Pour le Ministère de l'Economie, des Finances et de l'Industrie, cette année se présente sous le signe de la poursuite et de l'amplification de la réforme.
1999 aura marqué le début d'une remise en ordre du budget de cette maison et, en particulier, une clarification de ses régimes indemnitaires. Des engagements ont été pris, notamment devant la représentation nationale, dont la mise en uvre constitue maintenant une des tâches essentielles de notre administration pour l'année qui commence.
Mais l'année 2000 sera surtout celle de l'engagement concret des réformes qui seront décidées dans les jours qui viennent sur la base du rapport que Dominique Strauss-Kahn et moi avions demandé à Thierry Bert et Paul Champsaur.
Nous avons, à Bercy, une responsabilité particulière dans la gestion des affaires de l'Etat. La réforme de l'Etat et la modernisation de la gestion publique passent par la modernisation du ministère de l'économie, des finances et de l'industrie.
Nous entrons dans le XXIème siècle, et nous devons y entrer de plain-pied, avec un Etat efficace et moderne et un service public ouvert et transparent. Nous devons être davantage à l'écoute de la société.
Je porterai jusqu'à son terme le dossier de la réforme du ministère. Nous progresserons dans le domaine de la gestion publique et de la procédure budgétaire. Nous nous acharnerons à simplifier radicalement notre organisation et nos procédures.
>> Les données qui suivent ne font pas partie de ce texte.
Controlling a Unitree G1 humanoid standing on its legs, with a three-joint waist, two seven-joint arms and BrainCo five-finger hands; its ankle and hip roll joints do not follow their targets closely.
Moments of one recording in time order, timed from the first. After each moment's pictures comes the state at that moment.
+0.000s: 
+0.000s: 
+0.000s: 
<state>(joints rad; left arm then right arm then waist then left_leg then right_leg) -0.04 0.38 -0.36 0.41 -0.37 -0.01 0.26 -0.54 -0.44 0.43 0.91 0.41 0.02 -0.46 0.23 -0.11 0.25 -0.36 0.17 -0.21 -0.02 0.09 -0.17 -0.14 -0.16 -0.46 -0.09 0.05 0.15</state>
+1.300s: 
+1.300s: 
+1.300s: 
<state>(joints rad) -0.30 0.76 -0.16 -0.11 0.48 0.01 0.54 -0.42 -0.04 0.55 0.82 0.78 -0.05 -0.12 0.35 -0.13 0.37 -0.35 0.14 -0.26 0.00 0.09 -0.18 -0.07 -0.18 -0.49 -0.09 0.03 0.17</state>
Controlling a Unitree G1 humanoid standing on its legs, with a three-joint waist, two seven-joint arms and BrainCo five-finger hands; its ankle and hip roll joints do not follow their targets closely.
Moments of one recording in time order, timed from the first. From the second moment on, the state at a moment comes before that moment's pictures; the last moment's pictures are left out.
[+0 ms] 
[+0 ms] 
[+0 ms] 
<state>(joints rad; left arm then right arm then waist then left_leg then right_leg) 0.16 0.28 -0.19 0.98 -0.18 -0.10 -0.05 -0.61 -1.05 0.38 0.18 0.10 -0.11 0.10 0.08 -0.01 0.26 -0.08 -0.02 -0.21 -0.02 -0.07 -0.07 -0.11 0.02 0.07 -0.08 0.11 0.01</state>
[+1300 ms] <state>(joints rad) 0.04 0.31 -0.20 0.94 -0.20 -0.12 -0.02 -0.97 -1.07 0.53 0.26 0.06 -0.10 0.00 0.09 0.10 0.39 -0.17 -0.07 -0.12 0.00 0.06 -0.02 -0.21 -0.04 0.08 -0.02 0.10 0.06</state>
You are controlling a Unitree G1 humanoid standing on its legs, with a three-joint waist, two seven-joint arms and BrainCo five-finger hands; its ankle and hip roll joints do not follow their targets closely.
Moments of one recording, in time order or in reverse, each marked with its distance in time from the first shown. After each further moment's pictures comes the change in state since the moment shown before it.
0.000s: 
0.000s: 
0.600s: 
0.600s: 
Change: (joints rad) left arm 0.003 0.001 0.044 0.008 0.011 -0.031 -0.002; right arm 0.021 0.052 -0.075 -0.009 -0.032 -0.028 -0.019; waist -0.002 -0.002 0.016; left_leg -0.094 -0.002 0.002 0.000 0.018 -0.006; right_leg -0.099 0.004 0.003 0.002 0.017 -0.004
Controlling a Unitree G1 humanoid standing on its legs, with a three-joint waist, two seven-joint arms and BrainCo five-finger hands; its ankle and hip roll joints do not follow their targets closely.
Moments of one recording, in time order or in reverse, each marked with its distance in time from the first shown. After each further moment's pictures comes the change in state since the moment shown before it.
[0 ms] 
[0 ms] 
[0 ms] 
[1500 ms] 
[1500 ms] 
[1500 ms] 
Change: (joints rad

La Mission 2003 nous a rendu, à Florence Parly et à moi, son rapport. Après le temps de la réflexion, et du travail préparatoire, vient le temps de la décision. Celle-ci interviendra d'ici la fin du mois. Elle portera sur les chantiers abordés par la mission : le service public fiscal, et l'aide aux PME. Mais elle ne pourra pas laisser de côté les autres dimensions de la modernisation du ministère, qui inclut la gestion publique au sens large, ou le fonctionnement des administrations centrales.
Ces décisions seront prises en fonction des trois critères que j'ai toujours mis en avant : les usagers, les agents, et le service public. Bref, une réforme " gagnant-gagnant-gagnant ". C'est un chantier majeur, pour les quatre secrétaires d'Etat et pour moi.
J'y consacrerai avec eux tout le temps qui sera nécessaire.
3) Une méthode
Un dernier mot sur la méthode.
Pour tous les chantiers que j'ai évoqué, il y a d'abord eu une phase de diagnostic : le rapport Champsaur-Bert pour la réforme du ministère ; le rapport Balligand-De Foucauld pour l'épargne salariale ; le rapport de Christian Paul pour la société de l'information.
Il y a eu aussi une phase de dialogue : soit à l'occasion de ces rapports - il faut souligner la concertation peut-être sans précédent dans toute l'administration et certainement sans précédent à Bercy qui a été menée à l'occasion du rapport de Thierry Bert et Paul Champaur, - soit après, avec la majorité plurielle, avec les forces syndicales, avec les professionnels.
Mais il y a toujours eu une phase de décision. Nous avons montré depuis juin 1997 que le diagnostic et le dialogue ne constituaient pas des substituts à la décision - contrairement à une idée communément reçue qui fleure bon la IVème République et le docteur Queuille mais ne reflète pas le XXIème siècle et le gouvernement Jospin - mais un outil pour de bonnes décisions.
Nous continuerons dans cette voie cette année, notamment s'agissant de la réforme des impôts directs - taxe d'habitation et impôt sur le revenu - dont le Premier ministre a rappelé hier encore le champ et les objectifs.